- Exercise
Give again, unaltered, the lines of the listing below that run from the line having "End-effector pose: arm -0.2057" through the line having "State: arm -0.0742".

*** Data provided ***

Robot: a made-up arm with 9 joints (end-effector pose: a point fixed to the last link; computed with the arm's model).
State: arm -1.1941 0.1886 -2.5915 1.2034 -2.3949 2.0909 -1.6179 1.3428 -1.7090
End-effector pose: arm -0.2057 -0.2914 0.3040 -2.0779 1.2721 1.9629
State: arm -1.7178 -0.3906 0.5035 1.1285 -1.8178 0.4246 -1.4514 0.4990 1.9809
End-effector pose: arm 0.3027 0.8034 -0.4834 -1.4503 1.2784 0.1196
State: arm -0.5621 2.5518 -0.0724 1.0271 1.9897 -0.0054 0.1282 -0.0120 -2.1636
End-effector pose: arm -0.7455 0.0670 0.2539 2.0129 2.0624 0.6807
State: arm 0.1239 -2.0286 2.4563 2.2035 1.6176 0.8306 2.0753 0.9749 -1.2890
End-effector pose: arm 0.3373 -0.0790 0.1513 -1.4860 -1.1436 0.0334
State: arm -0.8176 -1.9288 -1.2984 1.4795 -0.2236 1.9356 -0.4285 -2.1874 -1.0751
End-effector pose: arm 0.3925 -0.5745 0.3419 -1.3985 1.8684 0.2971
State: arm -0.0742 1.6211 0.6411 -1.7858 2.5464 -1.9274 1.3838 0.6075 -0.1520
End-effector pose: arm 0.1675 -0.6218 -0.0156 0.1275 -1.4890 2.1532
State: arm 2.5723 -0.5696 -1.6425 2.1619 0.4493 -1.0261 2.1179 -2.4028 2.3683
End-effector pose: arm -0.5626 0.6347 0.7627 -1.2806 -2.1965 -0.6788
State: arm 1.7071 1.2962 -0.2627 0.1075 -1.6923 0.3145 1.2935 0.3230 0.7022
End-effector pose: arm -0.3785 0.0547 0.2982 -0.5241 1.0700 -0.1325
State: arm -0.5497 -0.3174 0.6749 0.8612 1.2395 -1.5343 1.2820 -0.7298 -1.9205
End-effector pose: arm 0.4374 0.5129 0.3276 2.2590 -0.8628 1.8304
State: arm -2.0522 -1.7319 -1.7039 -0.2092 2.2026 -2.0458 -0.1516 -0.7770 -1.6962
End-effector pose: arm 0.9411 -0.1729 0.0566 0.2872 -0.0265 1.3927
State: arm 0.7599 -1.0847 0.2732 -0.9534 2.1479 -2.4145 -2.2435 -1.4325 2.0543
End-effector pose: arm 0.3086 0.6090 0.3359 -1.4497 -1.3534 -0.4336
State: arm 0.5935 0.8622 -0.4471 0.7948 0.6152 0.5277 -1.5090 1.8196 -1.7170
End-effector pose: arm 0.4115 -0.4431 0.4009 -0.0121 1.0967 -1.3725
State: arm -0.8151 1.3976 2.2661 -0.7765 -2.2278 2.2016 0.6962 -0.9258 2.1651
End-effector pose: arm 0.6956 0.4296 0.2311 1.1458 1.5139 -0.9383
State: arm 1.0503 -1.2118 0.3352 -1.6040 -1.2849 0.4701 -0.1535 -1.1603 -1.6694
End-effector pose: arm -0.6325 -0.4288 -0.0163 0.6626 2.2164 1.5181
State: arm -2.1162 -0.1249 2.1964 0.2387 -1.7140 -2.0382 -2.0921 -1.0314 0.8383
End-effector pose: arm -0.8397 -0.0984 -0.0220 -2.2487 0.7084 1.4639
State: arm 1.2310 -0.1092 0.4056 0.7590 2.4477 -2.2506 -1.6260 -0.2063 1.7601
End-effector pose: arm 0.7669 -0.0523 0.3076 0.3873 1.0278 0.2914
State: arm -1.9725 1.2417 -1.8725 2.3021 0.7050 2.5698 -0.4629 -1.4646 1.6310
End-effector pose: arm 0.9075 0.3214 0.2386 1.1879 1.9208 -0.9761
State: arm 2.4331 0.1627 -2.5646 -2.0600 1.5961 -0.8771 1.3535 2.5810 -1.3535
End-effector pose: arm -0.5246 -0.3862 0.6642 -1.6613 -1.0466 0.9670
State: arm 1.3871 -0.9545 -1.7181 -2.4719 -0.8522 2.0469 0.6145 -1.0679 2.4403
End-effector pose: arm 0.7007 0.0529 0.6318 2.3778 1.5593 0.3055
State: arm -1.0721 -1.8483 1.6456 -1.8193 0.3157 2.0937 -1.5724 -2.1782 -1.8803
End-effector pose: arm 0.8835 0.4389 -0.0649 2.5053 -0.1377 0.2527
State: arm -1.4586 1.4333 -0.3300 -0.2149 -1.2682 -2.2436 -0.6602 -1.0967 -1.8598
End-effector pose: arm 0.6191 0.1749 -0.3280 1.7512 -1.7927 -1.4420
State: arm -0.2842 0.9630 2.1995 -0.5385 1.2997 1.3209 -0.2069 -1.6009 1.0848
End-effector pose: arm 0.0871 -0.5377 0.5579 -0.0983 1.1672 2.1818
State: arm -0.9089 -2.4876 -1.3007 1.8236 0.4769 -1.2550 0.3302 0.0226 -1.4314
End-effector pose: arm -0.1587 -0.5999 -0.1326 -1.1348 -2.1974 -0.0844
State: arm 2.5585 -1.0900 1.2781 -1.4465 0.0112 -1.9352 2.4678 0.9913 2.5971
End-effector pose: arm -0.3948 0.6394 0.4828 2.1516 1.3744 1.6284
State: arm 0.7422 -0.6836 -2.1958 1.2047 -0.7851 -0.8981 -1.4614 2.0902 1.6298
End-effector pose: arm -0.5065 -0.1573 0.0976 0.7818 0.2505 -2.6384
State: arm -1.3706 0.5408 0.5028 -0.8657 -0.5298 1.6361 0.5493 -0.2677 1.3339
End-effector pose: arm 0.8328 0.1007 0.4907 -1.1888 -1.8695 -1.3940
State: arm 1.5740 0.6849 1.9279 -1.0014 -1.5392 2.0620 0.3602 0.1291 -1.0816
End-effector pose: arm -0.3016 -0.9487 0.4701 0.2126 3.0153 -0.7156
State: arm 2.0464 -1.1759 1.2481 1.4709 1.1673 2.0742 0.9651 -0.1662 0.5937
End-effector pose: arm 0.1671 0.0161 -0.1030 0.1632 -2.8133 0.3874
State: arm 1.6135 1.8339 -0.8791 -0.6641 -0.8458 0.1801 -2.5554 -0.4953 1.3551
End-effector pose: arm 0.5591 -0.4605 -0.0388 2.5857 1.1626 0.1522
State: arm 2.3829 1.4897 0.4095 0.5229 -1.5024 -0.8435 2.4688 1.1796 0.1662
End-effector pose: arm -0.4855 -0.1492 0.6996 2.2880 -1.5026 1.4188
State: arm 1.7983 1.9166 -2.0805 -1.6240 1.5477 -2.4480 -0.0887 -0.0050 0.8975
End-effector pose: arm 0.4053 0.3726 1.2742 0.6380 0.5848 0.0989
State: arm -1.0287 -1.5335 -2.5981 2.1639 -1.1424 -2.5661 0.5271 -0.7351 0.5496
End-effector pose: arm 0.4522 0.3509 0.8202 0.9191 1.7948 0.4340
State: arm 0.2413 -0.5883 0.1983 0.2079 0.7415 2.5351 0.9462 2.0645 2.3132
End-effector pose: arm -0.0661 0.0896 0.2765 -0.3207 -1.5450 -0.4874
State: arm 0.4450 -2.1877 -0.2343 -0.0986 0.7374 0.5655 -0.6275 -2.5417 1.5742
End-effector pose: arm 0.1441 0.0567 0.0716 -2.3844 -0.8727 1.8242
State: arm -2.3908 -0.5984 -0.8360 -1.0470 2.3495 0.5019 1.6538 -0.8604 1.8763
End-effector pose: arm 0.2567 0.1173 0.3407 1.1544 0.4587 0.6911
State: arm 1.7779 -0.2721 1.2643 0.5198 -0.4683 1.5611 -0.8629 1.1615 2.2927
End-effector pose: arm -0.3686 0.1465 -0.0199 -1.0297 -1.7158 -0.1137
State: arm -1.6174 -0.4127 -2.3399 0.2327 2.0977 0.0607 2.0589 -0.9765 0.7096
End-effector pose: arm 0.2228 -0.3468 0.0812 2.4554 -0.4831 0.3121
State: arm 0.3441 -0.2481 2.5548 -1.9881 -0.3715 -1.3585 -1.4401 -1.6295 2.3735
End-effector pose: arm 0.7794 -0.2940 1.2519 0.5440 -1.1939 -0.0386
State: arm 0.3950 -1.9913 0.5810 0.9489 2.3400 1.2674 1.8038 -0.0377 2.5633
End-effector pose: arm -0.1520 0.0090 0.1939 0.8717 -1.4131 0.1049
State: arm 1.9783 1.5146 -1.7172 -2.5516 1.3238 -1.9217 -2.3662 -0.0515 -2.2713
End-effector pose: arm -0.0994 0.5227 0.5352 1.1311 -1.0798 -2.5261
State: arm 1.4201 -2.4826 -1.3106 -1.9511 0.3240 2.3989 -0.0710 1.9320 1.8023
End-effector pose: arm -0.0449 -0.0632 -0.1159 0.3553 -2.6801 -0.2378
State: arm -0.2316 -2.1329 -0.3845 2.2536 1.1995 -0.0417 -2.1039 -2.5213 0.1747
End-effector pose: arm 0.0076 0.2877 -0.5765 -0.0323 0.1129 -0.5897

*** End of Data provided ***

- Exercise output
End-effector pose: arm -0.2057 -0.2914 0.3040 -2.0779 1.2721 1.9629
State: arm -1.7178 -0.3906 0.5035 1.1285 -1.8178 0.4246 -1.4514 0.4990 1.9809
End-effector pose: arm 0.3027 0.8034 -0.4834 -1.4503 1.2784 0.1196
State: arm -0.5621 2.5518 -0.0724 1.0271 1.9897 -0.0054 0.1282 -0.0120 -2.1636
End-effector pose: arm -0.7455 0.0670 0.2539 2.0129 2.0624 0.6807
State: arm 0.1239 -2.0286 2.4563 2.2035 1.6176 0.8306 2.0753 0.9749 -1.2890
End-effector pose: arm 0.3373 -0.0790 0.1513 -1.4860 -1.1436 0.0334
State: arm -0.8176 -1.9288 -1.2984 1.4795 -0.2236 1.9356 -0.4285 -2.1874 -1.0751
End-effector pose: arm 0.3925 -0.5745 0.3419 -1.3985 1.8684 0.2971
State: arm -0.0742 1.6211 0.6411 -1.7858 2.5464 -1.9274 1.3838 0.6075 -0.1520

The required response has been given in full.